Ma cosa ne pensa Hulkenberg del prossimo ciclo tecnico della F1? “So che è un regolamento controverso. Non voglio avere preconcetti. Non ho ancora provato la macchina, e in ogni caso potrebbe essere molto diversa a marzo. Voglio essere di vedute aperte. E se devo essere onesto, non vedo l’ora del nuovo regolamento tecnico, perché con le monoposto attuali abbiamo plafonato. Con monoposto nuove, c’è sempre così tanto da imparare. Al momento è tutto così statico, invece”. È questa volontà di voler essere sempre messo sulle spine, di affrontare l’inaspettato, che rende Hulkenberg ancora affamato di F1, nonostante ad agosto abbia compiuto 38 anni.
“La motivazione arriva dalla passione per quello che faccio. Amo la Formula 1, la competizione, surclassare gli avversari. È ciò che desideriamo tutti. Ovviamente, però, ci sono vincitori e perdenti. È la natura dello sport in generale e della F1 in particolare. È un privilegio incredibile essere uno dei 20 piloti al mondo a competere in F1. E la sensazione di spingere al massimo, portando la macchina al limite, resta impagabile. Mi piace molto anche essere costretto a uscire dalla mia zona di comfort, non avere il pieno controllo della situazione e dover superare questa sfida.

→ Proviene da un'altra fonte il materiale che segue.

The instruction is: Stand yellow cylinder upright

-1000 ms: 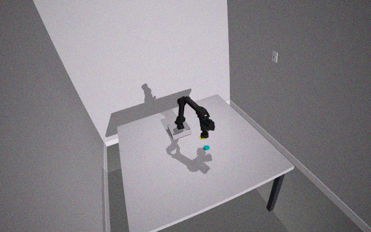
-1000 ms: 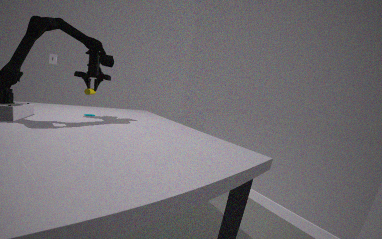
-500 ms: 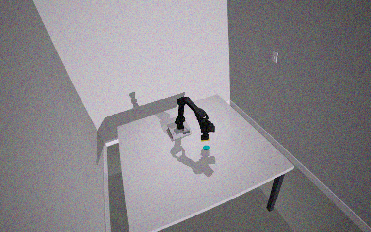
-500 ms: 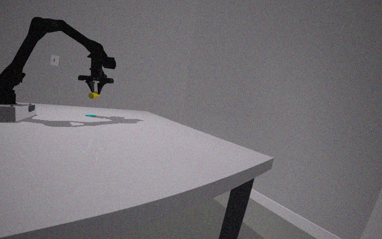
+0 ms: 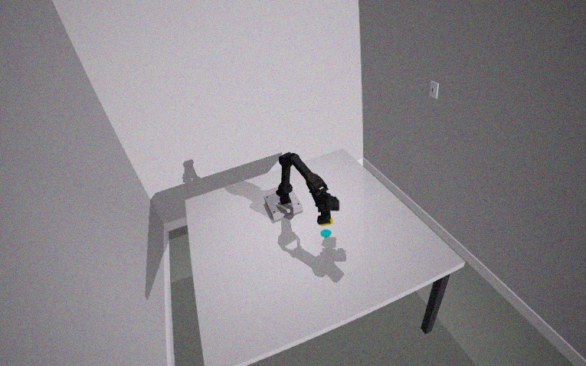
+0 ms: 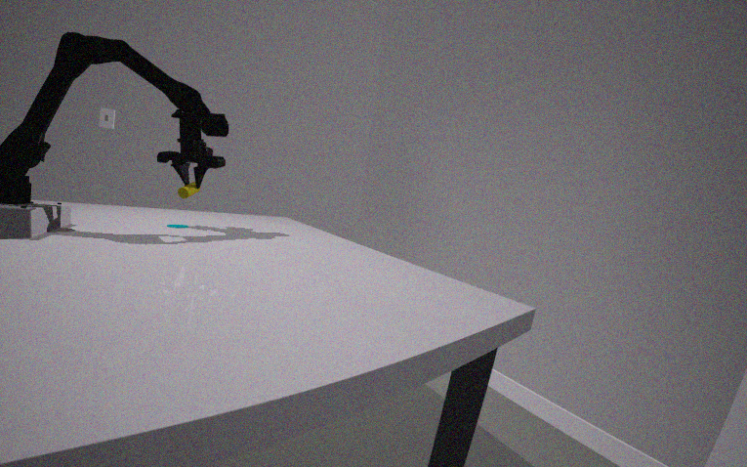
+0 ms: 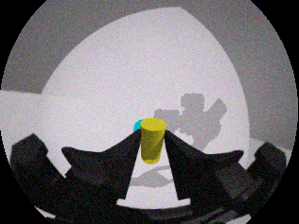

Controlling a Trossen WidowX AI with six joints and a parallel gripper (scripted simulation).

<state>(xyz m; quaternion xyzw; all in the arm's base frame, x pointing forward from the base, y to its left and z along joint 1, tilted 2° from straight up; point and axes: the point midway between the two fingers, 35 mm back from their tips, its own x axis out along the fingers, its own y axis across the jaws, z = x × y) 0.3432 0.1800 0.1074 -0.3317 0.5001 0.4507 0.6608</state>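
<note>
The cyan circle is 12 cm below my gripper tip, 3 cm behind it and 2 cm to the right of it. The rest, counted from my gripper tip: yellow cylinder: 2 cm to the right, 1 cm below, 1 cm behind.
</note>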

Non è facile, ma so che mi mancherà”. Di rimpianti dice di averne pochi, e "nessuno di questi mi fa star sveglio la notte. Va bene così”.
L’atto finale della sua carriera lo vivrà sotto la guida di Binotto, per cui spende parole al miele. “Abbiamo un buon rapporto. Molto diverso da quello che mi aspettavo. Conosco Mattia da 15 anni, ma non ho mai avuto una connessione, un rapporto personale con lui. Ora che lo conosco molto meglio posso dire che è molto piacevole lavorare con lui. È una persona molto speciale, molto precisa, molto ambiziosa. È una boccata d’aria fresca. Sono contento sia qui con noi. È un ottimo leader”. È t.utt’altro che terribile, la sua intesa con Binotto. Ma Hulkenberg trova nuova linfa nella sua vena scanzonata. In fondo, è anche così che Nico si mantiene giovane, correndo più veloce del tempo che passa.